From first line to last, output the records below exactly.

START ENTRIES PROVIDED

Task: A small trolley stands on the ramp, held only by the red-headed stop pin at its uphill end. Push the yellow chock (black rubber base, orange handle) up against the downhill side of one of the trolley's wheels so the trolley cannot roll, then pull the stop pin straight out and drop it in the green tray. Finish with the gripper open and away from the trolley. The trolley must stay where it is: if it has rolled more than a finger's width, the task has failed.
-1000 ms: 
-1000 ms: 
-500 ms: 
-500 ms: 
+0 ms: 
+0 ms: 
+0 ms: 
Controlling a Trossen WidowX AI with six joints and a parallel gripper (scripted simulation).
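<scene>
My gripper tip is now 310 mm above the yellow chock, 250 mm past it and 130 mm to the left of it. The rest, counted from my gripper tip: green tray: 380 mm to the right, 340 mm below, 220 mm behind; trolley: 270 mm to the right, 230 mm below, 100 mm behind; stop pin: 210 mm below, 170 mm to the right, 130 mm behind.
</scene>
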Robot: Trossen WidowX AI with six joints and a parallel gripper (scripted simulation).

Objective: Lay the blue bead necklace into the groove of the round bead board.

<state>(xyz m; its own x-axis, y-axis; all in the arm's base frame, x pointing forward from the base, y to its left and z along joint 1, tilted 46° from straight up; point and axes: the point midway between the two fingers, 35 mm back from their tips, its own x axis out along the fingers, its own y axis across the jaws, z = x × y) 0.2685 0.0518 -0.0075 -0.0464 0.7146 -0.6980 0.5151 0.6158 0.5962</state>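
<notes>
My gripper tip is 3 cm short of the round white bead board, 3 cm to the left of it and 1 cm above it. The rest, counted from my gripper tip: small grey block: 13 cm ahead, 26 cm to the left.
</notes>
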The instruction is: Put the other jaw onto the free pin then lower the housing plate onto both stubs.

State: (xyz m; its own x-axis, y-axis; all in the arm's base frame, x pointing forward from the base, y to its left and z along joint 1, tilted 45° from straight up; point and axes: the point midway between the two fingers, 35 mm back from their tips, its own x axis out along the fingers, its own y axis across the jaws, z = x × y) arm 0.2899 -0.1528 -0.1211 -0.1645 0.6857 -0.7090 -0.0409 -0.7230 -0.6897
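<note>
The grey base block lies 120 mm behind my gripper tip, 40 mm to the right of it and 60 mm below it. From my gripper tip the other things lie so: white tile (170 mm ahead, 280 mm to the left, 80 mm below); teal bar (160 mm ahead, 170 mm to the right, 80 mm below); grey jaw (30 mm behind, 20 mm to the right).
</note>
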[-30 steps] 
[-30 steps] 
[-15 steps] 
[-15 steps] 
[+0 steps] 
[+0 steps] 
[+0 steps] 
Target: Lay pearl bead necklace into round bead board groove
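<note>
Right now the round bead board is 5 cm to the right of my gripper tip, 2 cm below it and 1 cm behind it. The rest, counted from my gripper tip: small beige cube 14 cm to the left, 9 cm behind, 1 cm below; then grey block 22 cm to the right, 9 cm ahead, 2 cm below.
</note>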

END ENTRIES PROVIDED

__COMPLETED TASK__.
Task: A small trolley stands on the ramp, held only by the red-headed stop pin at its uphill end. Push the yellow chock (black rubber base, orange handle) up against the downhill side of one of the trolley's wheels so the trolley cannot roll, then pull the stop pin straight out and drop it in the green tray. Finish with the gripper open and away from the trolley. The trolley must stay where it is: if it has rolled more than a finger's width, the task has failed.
-1000 ms: 
-1000 ms: 
-500 ms: 
-500 ms: 
+0 ms: 
+0 ms: 
+0 ms: 
Controlling a Trossen WidowX AI with six joints and a parallel gripper (scripted simulation).
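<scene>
My gripper tip is now 310 mm above the yellow chock, 250 mm past it and 130 mm to the left of it. The rest, counted from my gripper tip: green tray: 380 mm to the right, 340 mm below, 220 mm behind; trolley: 270 mm to the right, 230 mm below, 100 mm behind; stop pin: 210 mm below, 170 mm to the right, 130 mm behind.
</scene>
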Robot: Trossen WidowX AI with six joints and a parallel gripper (scripted simulation).

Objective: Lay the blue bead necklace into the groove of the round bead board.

<state>(xyz m; its own x-axis, y-axis; all in the arm's base frame, x pointing forward from the base, y to its left and z along joint 1, tilted 46° from straight up; point and axes: the point midway between the two fingers, 35 mm back from their tips, its own x axis out along the fingers, its own y axis across the jaws, z = x × y) 0.2685 0.0518 -0.0075 -0.0464 0.7146 -0.6980 0.5151 0.6158 0.5962</state>
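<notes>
My gripper tip is 3 cm short of the round white bead board, 3 cm to the left of it and 1 cm above it. The rest, counted from my gripper tip: small grey block: 13 cm ahead, 26 cm to the left.
</notes>
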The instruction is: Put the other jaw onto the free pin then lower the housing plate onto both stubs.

State: (xyz m; its own x-axis, y-axis; all in the arm's base frame, x pointing forward from the base, y to its left and z along joint 1, tilted 45° from straight up; point and axes: the point midway between the two fingers, 35 mm back from their tips, its own x axis out along the fingers, its own y axis across the jaws, z = x × y) arm 0.2899 -0.1528 -0.1211 -0.1645 0.6857 -0.7090 -0.0409 -0.7230 -0.6897
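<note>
The grey base block lies 120 mm behind my gripper tip, 40 mm to the right of it and 60 mm below it. From my gripper tip the other things lie so: white tile (170 mm ahead, 280 mm to the left, 80 mm below); teal bar (160 mm ahead, 170 mm to the right, 80 mm below); grey jaw (30 mm behind, 20 mm to the right).
</note>
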[-30 steps] 
[-30 steps] 
[-15 steps] 
[-15 steps] 
[+0 steps] 
[+0 steps] 
[+0 steps] 
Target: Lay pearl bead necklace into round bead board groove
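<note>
Right now the round bead board is 5 cm to the right of my gripper tip, 2 cm below it and 1 cm behind it. The rest, counted from my gripper tip: small beige cube 14 cm to the left, 9 cm behind, 1 cm below; then grey block 22 cm to the right, 9 cm ahead, 2 cm below.
</note>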

At this point, the answer is complete.